EXERCISE PROMPT:
The lines to copy from the data below are those that hold the string "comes".

-- Opening Marker --

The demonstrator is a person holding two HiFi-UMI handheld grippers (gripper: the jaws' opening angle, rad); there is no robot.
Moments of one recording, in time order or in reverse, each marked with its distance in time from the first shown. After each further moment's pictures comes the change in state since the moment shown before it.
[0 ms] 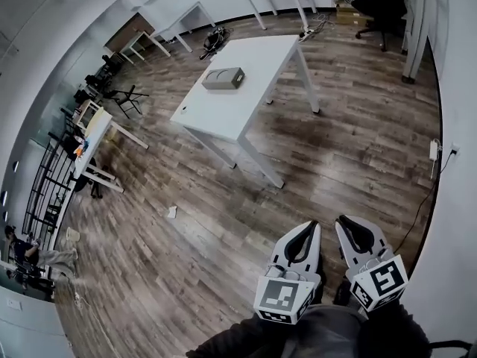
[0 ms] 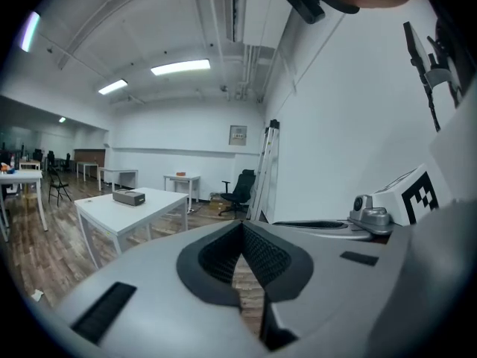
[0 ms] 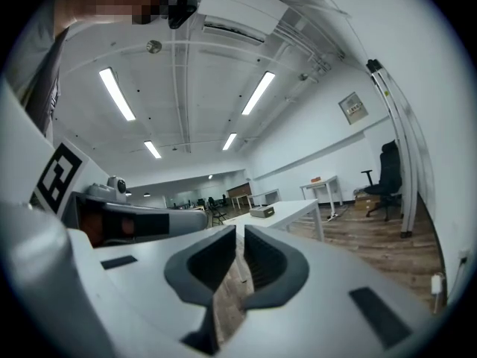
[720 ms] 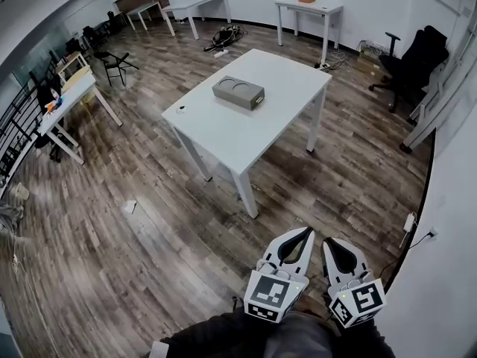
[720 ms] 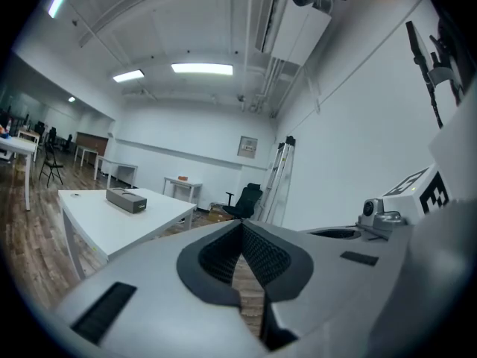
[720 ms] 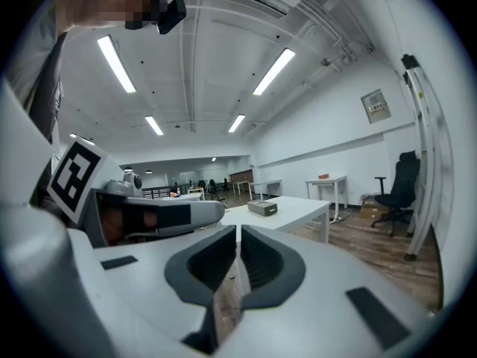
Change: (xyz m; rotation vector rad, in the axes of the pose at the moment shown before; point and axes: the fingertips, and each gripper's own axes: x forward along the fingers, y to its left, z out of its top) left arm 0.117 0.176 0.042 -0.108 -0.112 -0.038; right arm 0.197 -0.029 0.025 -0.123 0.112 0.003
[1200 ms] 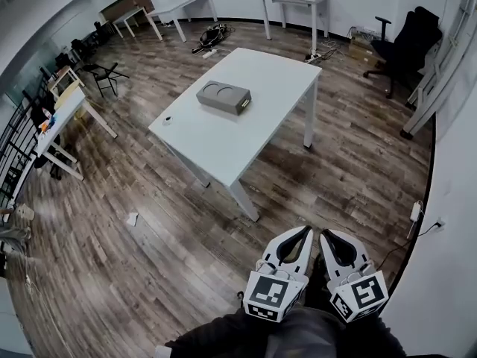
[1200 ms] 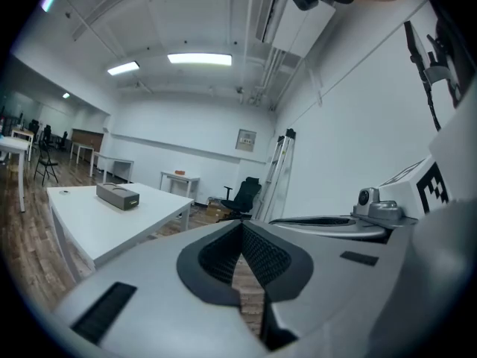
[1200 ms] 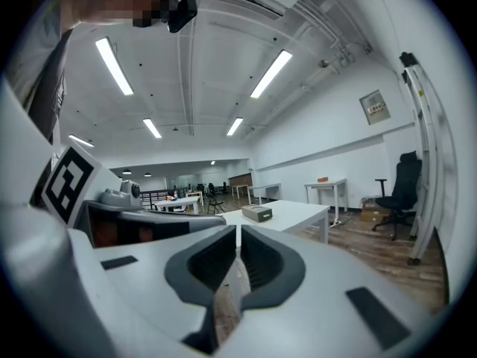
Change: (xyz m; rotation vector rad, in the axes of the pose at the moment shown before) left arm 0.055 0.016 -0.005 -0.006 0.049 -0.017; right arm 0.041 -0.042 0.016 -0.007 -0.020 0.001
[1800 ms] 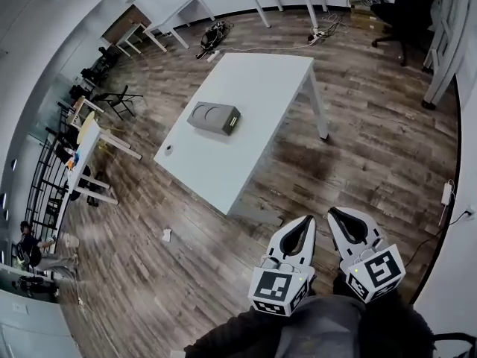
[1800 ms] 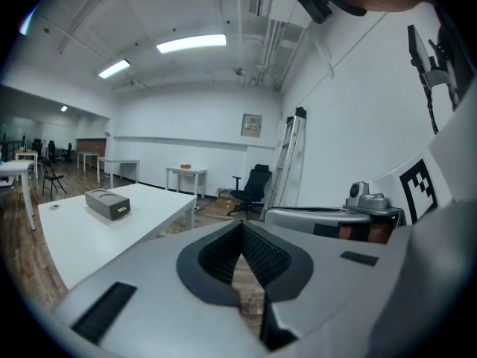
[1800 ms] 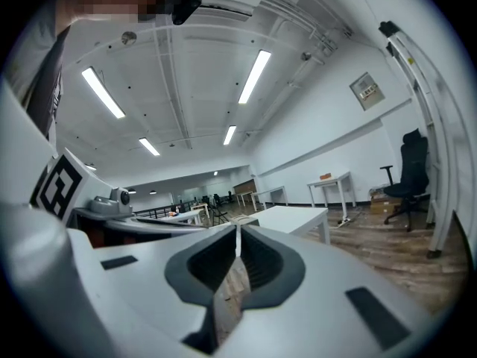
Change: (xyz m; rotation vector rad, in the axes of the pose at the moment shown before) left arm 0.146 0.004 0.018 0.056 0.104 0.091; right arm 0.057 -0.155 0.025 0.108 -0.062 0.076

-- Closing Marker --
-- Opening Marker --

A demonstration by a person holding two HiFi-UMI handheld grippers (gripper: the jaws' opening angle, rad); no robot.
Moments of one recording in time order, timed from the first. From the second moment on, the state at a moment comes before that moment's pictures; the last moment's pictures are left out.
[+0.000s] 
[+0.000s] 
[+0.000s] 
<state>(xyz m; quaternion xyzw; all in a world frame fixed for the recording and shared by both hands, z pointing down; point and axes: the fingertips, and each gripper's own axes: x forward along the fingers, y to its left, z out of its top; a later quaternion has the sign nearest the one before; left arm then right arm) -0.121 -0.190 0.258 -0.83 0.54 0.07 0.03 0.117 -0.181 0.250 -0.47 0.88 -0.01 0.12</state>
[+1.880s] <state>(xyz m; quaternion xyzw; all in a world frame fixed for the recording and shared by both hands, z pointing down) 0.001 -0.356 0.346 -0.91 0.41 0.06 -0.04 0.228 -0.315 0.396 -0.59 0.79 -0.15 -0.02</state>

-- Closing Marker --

SOLUTION BELOW:
Moments of one recording, in time order or in reverse, each marked with its distance in time from the first shown. After each further moment's pictures comes the change in state since the moment shown before it.
Moments of one recording in time order, timed from the first. From the second moment on, the state at a moment comes before that moment's pictures; the last moment's pictures are left out.

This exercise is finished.